When the network speed is no more than `20 MB/s`, the default value of `1MB` is sufficient; after exceeding this limit, you can increase the values of `readBufferSize` and `writeBufferSize` appropriately and then manually balance the relationship between speed and memory.
:::

> `header`: [HeaderObject](#headerobject)

Configuration for packet header obfuscation.

> `seed`: string

An optional obfuscation seed is used to obfuscate traffic data using the `AES-128-GCM` algorithm. The client and server need to use the same seed.

This obfuscation mechanism cannot ensure the security of the content, but it may be able to resist some blocking.

::: tip NOTE
Currently, in the testing environment, enabling this setting has not resulted in the original unobfuscated version being blocked by ports.
:::

### HeaderObject

```json
{
  "type": "none"
}
```

> `type`: string

Type of obfuscation. Corresponding inbound and outbound must have the same value. Choices are:

- `"none"`：Default value. No obfuscation is used.
- `"srtp"`：Obfuscated as SRTP traffic. It may be recognized as video calls such as Facetime.
- `"utp"`：Obfuscated as uTP traffic.
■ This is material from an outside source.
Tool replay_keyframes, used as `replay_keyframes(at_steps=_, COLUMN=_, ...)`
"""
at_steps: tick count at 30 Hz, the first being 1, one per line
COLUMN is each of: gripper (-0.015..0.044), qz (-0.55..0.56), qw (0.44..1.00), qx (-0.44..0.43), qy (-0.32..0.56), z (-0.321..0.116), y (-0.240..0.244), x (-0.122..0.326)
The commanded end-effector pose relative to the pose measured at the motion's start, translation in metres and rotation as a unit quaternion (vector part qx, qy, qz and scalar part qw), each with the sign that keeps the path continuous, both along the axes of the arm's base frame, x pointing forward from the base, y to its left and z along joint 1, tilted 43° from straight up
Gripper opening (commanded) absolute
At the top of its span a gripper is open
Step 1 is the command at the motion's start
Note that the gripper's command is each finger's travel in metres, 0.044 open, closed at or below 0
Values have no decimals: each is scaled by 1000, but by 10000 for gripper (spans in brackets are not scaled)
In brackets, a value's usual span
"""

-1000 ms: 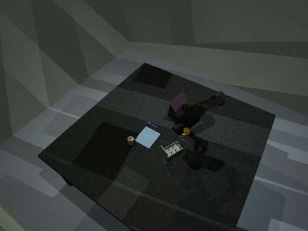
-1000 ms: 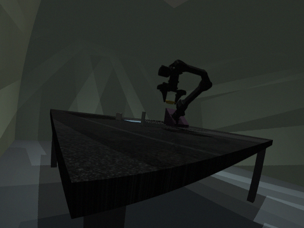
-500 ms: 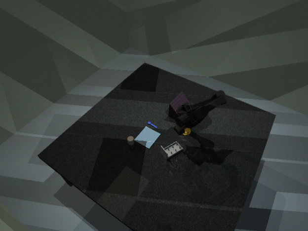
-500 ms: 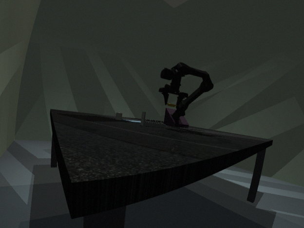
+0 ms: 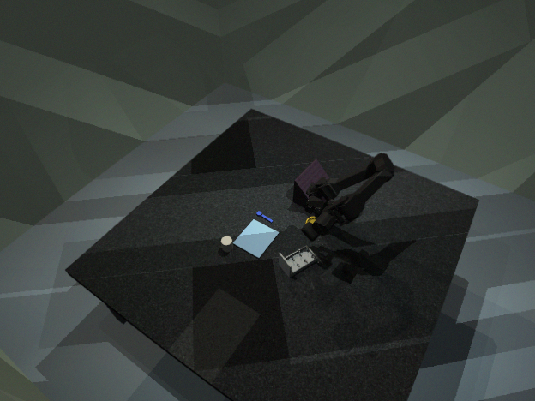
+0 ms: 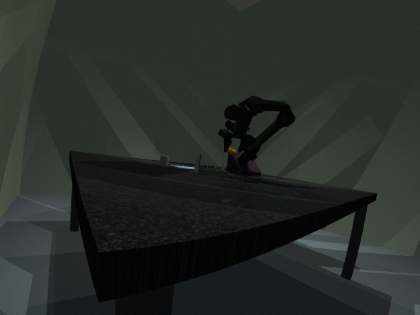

It may be recognized as Bittorrent traffic.
- `"wechat-video"`：Obfuscated to WeChat traffic.
- `"dtls"`：Obfuscated as DTLS 1.2 packets.
- `"wireguard"`：Obfuscated as WireGuard packets. (NOT true WireGuard protocol)

## Special Thanks

- [@skywind3000](https://github.com/skywind3000) Credit for inventing and implementing the original KCP protocol in C.
- [@xtaci](https://github.com/xtaci) Credit for re-implementing KCP protocol in Go.
- [@xiaokangwang](https://github.com/xiaokangwang) Credit for testing the integration of KCP with Xray and submitting the initial PR.

## Improvements to the KCP protocol

### smaller protocol header

The original KCP protocol uses a fixed header of 24 bytes, while mKCP modifies it to 18 bytes for data packets and 16 bytes for acknowledgement (ACK) packets. A smaller header helps evade feature detection and speeds up transmission.

In addition, the original KCP can only confirm that one packet has been received with a single ACK packet. This means that when KCP needs to confirm that 100 packets have been received, it will send out 2400 bytes of data (24 x 100), including a large amount of repeated header information that wastes bandwidth. mKCP compresses multiple ACK packets, so 100 ACK packets only require 418 bytes (16 + 2 + 100 x 4), which is equivalent to one-sixth of the original KCP.

### ACK packet retransmission

In the original KCP protocol, an ACK packet is only sent once. If an ACK packet is lost, it will cause unnecessary bandwidth waste due to data retransmission. In contrast, mKCP retransmits ACK packets at a certain frequency until they are confirmed by the sender. The size of a single ACK packet is 22 bytes, much smaller than the data packets which are over 1000 bytes. Therefore, the cost of retransmitting ACK packets is much lower.

### Connection state control

mKCP can effectively initiate and close connections. When the remote host initiates disconnection, the connection will be released within two seconds. When the remote host lost connection, the connection will be released within a maximum of 30 seconds.

The original KCP does not support this scenario.